Osoba uprawniona do lokalu musi jednak jasno wyrazić, że nie chce, by ktoś przebywał na jej terenie. Może być to ktoś, kto ma prawo dysponować danym miejscem, najczęściej jest to właściciel lub najemca.
Pierwszym skojarzeniem z wdarciem na czyjąś posiadłość jest z pewnością wizja włamywacza, który niepostrzeżenie wkrada się do naszego domu przez otwarte okno balkonowe lub uchylone drzwi w celu wykonania rabunku. Może być to jednak dużo bardziej prozaiczne – mir domowy może zostać naruszony również poprzez natrętnego gościa, który nie chce opuścić posiadłości po zakończonym przyjęciu na żądanie osoby uprawnionej.
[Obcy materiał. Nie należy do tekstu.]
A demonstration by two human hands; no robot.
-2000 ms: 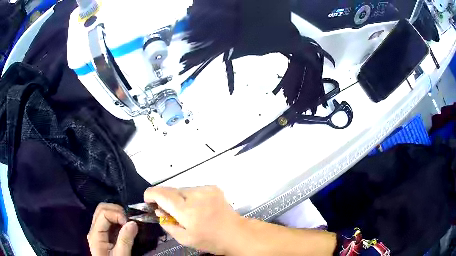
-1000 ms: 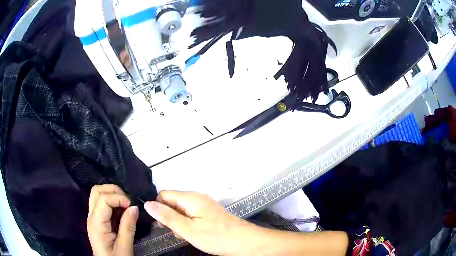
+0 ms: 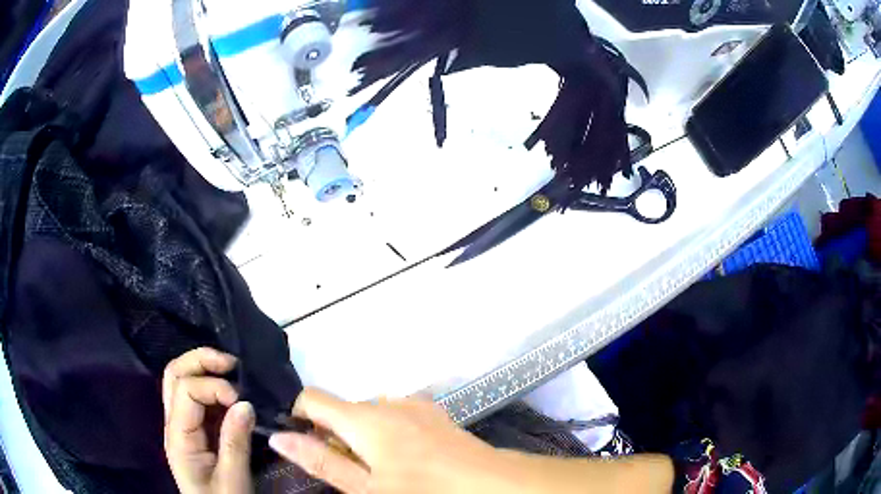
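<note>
Dark checked fabric [image 3: 145,260] and plain black fabric [image 3: 77,338] lie at the left of the table and run down to my hands. My left hand [image 3: 208,420] pinches the dark fabric's edge between thumb and fingers at the table's front edge. My right hand [image 3: 377,444] is just right of it, fingers bent at the same dark cloth. A small dark piece shows between the fingertips of both hands; I cannot tell if it is cloth or a tool. The yellow snips handle is not clearly visible.
The sewing machine head [image 3: 232,87] stands at the upper left. Black shears [image 3: 541,203] lie mid-table, partly under black fringed strips [image 3: 589,125]. A smartphone [image 3: 758,101] lies near the control panel. Ruler tape [image 3: 580,343] follows the front edge. A black cloth pile [image 3: 744,357] is at the right.
The snips seen between my hands two seconds ago no longer show clearly. My right hand's fingertips have moved slightly lower. The camera view has shifted a little.
</note>
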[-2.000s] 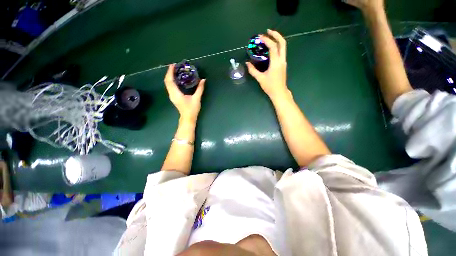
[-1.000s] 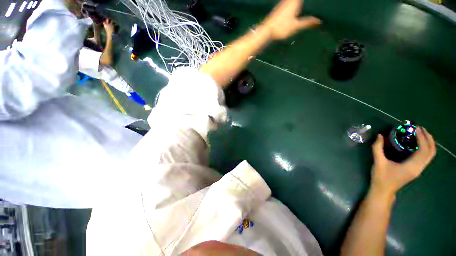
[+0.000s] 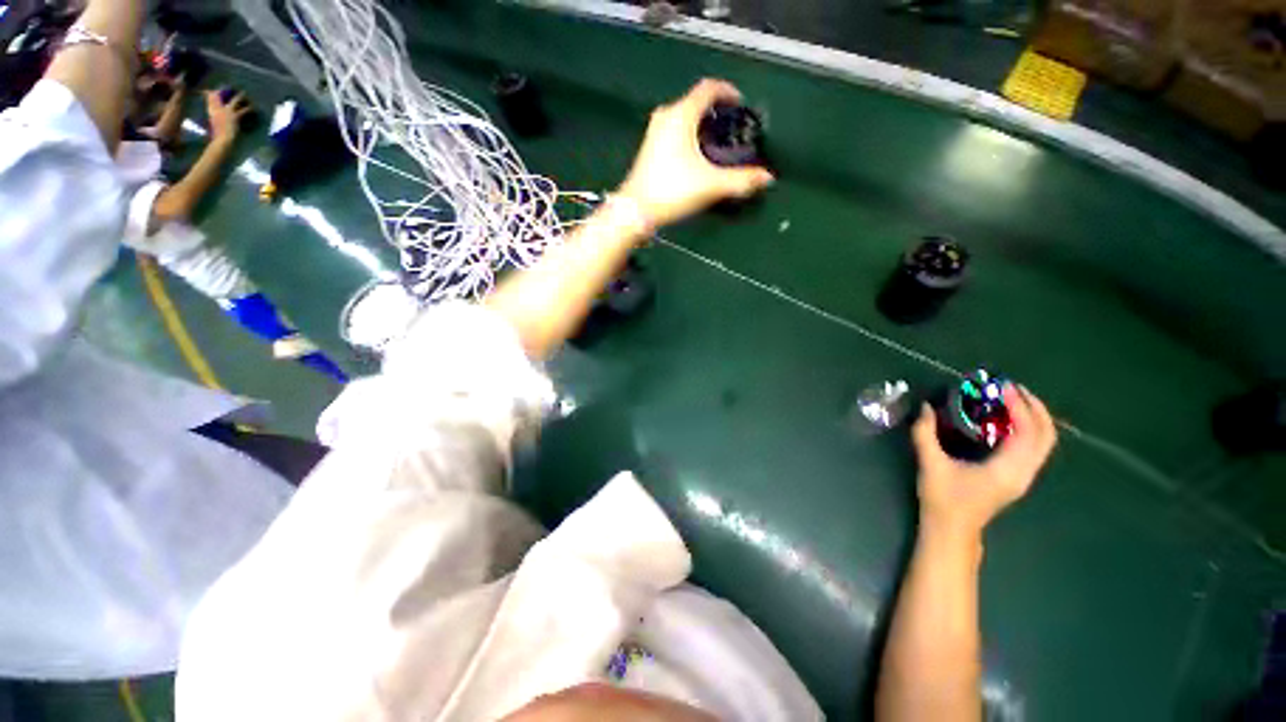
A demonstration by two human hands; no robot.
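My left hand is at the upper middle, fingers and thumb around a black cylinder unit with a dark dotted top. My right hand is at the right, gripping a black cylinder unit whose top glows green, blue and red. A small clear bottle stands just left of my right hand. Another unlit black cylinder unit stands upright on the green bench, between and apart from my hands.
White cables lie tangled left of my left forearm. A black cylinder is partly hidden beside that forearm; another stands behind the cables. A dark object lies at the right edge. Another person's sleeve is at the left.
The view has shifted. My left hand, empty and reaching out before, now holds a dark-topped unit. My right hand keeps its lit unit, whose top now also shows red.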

W przypadku nieruchomości prywatnej (np. mieszkania czy domu) nie ma znaczenia, z jakiego powodu osoba uprawniona nie życzy sobie czyjejś obecności. Natomiast gdy chodzi np. o restaurację, sklep, galerię handlową, to można żądać, by ktoś ją opuścił jeżeli zachowuje się niewłaściwie albo przebywa w lokalu po godzinach otwarcia.
Mir domowy może zostać naruszony również przez właściciela mieszkania, który wynajmuje mieszkanie najemcy i chce sprawdzić stan swojej nieruchomości poprzez prywatną „kontrolę” pod nieobecność najemcy. Przypadki, gdy właściciel może wchodzić do nieruchomości są najczęściej określone w umowie najmu. W przypadku bezprawnej kontroli, przestępstwo jest popełniane, mimo że mieszkanie jest własnością wynajmującego.
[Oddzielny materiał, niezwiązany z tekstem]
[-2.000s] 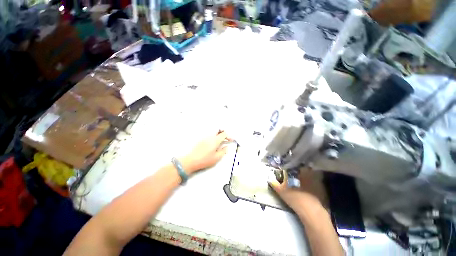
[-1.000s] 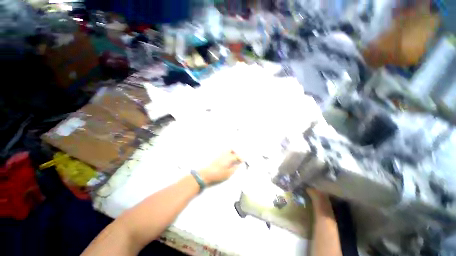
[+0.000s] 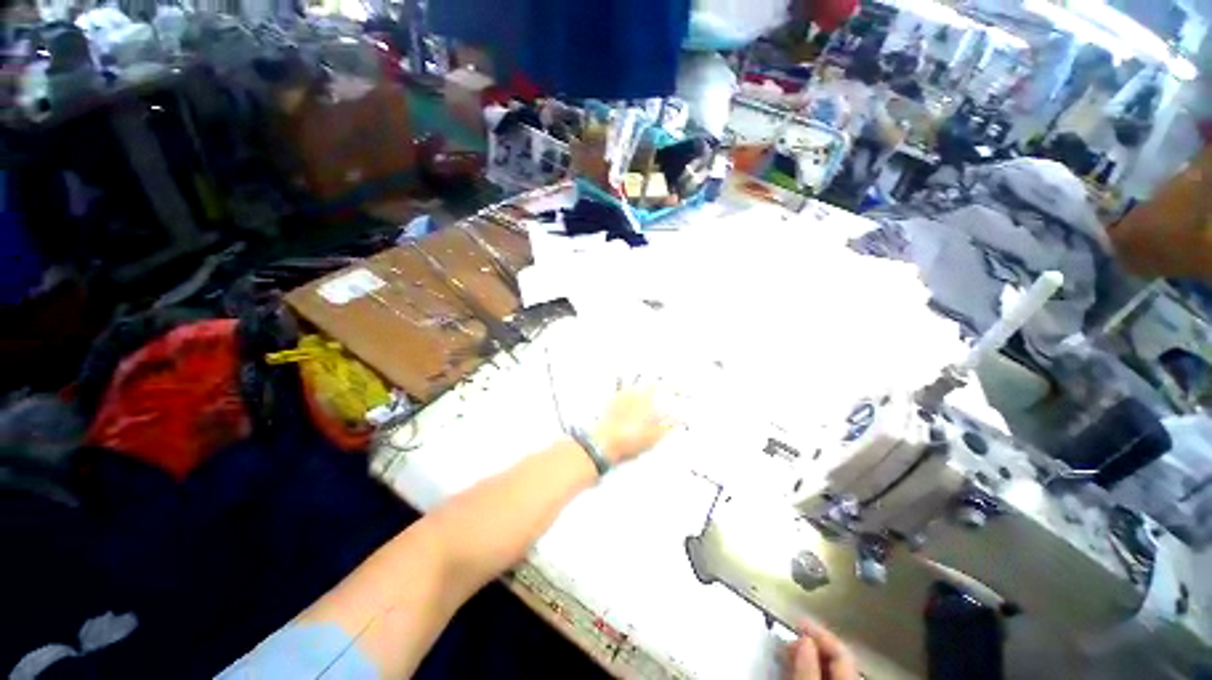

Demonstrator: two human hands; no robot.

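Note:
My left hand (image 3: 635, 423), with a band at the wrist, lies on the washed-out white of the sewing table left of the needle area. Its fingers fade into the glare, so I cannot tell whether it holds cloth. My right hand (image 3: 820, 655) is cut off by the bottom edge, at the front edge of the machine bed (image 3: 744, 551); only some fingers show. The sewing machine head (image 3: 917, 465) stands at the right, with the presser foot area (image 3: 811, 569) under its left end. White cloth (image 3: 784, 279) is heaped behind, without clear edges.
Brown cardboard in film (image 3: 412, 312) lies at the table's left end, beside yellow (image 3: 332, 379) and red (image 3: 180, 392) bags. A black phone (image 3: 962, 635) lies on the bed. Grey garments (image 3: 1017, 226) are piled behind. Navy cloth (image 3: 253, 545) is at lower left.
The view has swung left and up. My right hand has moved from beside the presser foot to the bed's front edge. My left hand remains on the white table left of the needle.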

Nie można mówić jednak o naruszeniu miru domowego przez małżonka, jeśli małżonkowie pozostają małżeństwem, a drugi małżonek korzysta z mieszkania w celu zaspokojenia potrzeb rodziny. Zgodnie bowiem z art. 281 Kodeksu Rodzinnego i Opiekuńczego, jeżeli prawo do mieszkania przysługuje jednemu małżonkowi, drugi małżonek jest uprawniony do korzystania z tego mieszkania w celu zaspokojenia potrzeb rodziny.
Jakie więc środki pozostają uprawionemu do lokalu mieszkalnego w przypadku takiej sytuacji? Najoczywistszy z nich – zadzwonić na policję. Samodzielna ingerencja może być niebezpieczna, gdyż nie jest wiadome, czy włamywacz posiada broń lub jest niebezpieczny. Policja podejmie odpowiednie kroki w celu usunięcia go z mieszkania.
Przestępstwo naruszenia miru domowego jest ściągane z urzędu, co oznacza, że to prokurator wystosuje odpowiedni akt oskarżenia. Osoba uprawniona do mieszkania może jednak występować w roli poszkodowanego, a później, w sądzie, w roli oskarżyciela posiłkowego. Umożliwi jej to składanie dowodów, zeznań i przyczynianie się do postępowania śledztwa.
Naruszenie miru domowego stanowi naruszenie dóbr osobistych. W związku z powyższym, może wiązać się z koniecznością zapłaty zadośćuczynienia na rzecz osoby, której to naruszenie dotyczyło.